The expected output is the set of lines below beginning at the one that contains "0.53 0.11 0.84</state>" and ending at the final line, reproduced exactly.

_ _ _

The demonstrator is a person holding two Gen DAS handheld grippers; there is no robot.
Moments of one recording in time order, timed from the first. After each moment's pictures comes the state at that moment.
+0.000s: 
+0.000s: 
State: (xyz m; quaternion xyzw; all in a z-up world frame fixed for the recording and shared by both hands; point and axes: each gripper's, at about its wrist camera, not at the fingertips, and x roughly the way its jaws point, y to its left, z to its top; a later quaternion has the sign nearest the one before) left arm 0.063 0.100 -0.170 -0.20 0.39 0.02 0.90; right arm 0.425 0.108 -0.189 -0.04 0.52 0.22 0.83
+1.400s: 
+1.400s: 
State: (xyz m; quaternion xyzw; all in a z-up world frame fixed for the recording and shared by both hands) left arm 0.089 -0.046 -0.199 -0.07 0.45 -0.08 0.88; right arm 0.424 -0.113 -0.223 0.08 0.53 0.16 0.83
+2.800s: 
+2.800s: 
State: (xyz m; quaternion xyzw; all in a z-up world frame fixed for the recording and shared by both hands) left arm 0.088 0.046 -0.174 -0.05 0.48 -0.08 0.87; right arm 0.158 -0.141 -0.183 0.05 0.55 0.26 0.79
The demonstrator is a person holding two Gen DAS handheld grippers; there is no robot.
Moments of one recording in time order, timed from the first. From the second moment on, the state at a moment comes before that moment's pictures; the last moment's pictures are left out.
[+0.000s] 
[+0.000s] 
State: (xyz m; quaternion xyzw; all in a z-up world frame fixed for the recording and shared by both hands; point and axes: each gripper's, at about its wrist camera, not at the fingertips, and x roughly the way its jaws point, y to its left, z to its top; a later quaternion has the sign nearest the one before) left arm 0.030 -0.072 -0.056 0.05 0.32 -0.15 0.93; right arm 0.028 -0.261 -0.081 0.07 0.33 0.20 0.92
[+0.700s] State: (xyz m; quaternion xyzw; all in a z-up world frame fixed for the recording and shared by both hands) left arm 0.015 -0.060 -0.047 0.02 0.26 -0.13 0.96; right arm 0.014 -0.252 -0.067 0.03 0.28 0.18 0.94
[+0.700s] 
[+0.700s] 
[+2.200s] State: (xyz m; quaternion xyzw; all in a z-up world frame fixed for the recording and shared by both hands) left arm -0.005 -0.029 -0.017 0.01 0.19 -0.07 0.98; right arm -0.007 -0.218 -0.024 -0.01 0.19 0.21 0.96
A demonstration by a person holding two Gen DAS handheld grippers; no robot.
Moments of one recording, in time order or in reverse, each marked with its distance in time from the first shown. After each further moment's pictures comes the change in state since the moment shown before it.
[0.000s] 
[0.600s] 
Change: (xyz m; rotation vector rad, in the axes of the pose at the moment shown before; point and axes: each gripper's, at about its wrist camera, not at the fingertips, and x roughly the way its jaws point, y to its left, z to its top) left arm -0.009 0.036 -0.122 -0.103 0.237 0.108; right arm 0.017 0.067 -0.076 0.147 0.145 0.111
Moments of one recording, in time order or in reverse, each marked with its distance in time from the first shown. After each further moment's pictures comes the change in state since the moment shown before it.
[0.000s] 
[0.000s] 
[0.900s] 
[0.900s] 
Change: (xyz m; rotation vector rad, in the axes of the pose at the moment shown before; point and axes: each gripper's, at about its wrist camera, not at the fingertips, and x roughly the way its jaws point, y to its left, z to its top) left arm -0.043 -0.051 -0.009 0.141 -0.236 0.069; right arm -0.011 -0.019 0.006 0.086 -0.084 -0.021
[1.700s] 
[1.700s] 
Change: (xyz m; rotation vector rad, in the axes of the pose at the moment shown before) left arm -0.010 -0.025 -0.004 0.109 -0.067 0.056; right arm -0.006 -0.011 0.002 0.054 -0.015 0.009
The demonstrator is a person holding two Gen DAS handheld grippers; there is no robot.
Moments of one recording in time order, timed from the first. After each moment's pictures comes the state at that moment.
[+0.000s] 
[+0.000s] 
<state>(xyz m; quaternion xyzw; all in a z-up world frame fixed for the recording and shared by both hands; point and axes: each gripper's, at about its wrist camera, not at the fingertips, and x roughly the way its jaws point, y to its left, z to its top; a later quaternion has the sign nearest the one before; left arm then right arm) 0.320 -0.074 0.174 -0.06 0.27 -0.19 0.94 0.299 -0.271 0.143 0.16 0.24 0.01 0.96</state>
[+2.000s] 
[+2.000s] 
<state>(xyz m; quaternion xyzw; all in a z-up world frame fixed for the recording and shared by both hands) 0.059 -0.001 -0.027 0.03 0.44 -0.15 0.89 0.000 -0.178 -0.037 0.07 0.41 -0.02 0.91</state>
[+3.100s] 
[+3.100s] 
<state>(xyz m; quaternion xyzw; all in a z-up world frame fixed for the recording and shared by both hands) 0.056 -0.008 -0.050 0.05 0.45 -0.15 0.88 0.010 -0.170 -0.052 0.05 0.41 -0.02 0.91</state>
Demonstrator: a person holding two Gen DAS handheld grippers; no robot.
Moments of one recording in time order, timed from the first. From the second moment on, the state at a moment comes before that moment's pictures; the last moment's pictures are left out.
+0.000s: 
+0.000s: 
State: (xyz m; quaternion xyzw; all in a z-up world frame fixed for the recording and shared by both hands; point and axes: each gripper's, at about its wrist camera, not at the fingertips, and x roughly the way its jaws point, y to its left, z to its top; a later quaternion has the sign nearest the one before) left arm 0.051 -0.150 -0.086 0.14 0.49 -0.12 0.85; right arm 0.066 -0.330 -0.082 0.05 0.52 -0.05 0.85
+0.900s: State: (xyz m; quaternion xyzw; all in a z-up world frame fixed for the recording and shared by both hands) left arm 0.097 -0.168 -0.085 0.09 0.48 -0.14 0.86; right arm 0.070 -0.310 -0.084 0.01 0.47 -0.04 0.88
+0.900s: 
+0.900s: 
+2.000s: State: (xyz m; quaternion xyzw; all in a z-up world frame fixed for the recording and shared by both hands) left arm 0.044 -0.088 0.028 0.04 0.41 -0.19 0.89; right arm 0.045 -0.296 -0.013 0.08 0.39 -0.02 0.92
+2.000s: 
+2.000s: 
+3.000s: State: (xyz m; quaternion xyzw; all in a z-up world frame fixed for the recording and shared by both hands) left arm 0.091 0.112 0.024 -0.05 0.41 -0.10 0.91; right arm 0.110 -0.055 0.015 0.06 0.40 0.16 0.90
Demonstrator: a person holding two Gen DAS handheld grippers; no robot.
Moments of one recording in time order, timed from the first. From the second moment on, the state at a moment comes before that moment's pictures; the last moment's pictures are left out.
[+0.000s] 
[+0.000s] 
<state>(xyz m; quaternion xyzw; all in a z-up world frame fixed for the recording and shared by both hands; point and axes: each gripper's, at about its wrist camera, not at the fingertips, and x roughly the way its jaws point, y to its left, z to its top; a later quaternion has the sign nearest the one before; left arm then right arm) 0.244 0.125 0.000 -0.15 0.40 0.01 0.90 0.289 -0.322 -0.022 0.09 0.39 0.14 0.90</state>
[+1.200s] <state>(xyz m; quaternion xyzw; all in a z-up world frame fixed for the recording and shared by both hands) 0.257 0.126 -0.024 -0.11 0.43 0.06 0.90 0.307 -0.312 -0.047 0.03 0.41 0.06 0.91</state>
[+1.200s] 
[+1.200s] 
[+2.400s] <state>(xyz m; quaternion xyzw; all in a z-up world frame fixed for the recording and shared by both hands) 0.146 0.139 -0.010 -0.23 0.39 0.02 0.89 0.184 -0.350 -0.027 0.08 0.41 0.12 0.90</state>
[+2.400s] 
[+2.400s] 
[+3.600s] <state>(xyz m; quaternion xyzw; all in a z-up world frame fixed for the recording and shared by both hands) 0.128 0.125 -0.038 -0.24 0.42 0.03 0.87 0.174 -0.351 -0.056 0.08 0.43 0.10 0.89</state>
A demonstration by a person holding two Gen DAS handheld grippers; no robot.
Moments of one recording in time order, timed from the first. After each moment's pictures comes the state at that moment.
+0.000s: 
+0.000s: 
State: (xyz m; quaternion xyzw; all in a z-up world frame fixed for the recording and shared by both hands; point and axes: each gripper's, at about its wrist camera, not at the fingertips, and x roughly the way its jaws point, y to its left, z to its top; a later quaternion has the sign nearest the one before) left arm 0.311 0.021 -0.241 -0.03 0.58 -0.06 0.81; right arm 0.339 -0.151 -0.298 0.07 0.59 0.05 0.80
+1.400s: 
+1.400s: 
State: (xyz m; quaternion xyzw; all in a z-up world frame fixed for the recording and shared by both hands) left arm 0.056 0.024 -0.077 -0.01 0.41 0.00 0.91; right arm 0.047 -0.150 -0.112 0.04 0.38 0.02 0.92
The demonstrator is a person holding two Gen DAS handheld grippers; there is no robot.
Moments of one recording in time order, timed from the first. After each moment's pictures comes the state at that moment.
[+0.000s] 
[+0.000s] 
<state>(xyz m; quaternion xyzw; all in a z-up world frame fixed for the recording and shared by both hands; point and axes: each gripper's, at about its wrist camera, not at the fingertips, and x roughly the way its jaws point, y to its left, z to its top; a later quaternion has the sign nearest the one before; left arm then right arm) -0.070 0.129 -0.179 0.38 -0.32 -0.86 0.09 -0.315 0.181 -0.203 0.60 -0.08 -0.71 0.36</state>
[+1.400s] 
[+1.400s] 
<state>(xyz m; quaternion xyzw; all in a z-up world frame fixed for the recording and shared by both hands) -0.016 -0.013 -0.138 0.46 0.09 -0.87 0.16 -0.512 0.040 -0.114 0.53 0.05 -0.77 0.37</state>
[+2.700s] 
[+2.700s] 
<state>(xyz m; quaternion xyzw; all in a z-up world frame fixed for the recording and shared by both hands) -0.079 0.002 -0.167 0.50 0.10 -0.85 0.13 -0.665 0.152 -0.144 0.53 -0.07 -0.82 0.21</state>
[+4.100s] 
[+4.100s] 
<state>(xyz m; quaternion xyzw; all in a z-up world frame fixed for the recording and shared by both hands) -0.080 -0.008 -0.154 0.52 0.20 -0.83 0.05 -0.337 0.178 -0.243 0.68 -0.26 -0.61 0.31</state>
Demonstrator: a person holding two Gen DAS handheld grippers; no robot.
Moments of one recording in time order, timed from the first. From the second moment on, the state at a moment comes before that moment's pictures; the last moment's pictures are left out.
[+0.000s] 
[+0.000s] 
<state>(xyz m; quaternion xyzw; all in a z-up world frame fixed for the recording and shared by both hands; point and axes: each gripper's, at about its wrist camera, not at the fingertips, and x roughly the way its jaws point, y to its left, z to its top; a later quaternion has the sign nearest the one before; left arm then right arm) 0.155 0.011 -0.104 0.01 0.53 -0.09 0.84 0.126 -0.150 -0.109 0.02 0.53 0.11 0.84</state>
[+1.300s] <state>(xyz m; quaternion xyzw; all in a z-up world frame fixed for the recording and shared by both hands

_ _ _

SOLVED EXERCISE →
<state>(xyz m; quaternion xyzw; all in a z-up world frame fixed for the recording and shared by both hands; point and axes: each gripper's, at about its wrist camera, not at the fingertips, and x roughly the way its jaws point, y to its left, z to its top; a later quaternion has the sign nearest the one before; left arm then right arm) 0.155 0.011 -0.104 0.01 0.53 -0.09 0.84 0.126 -0.150 -0.109 0.02 0.53 0.11 0.84</state>
[+1.300s] <state>(xyz m; quaternion xyzw; all in a z-up world frame fixed for the recording and shared by both hands

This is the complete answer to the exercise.